▸ What the exercise asks:
Repeat the data exactly as given below, dropping every picture.

━━━ Input data

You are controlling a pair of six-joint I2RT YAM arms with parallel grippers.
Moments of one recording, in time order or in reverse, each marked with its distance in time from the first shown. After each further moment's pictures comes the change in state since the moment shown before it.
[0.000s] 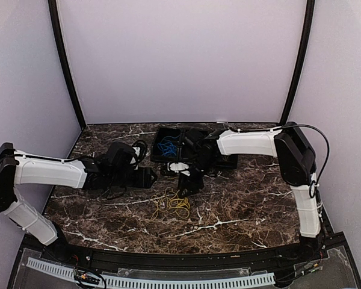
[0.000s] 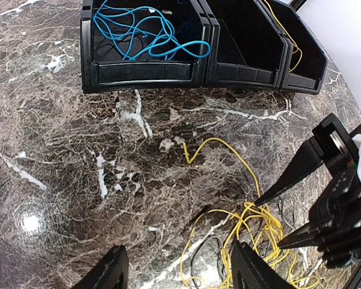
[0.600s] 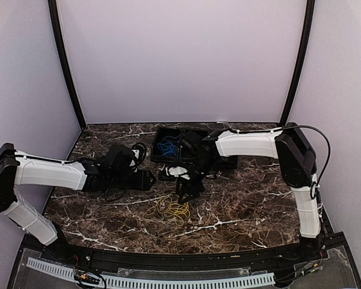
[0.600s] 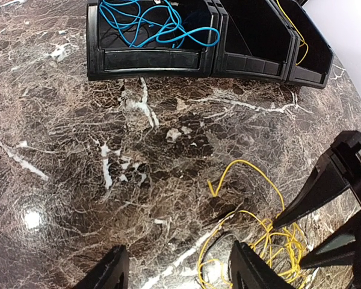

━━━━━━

▸ Problem solution:
You are controlling a pair of six-joint I2RT YAM arms with parallel grippers.
Moments of one recording, in time order or in reverse, each marked with its distance in time from the first shown. After each further moment's pictures comes the change in state since the moment shown before it.
[0.000s] 
[0.000s] 
[0.600s] 
[0.600s] 

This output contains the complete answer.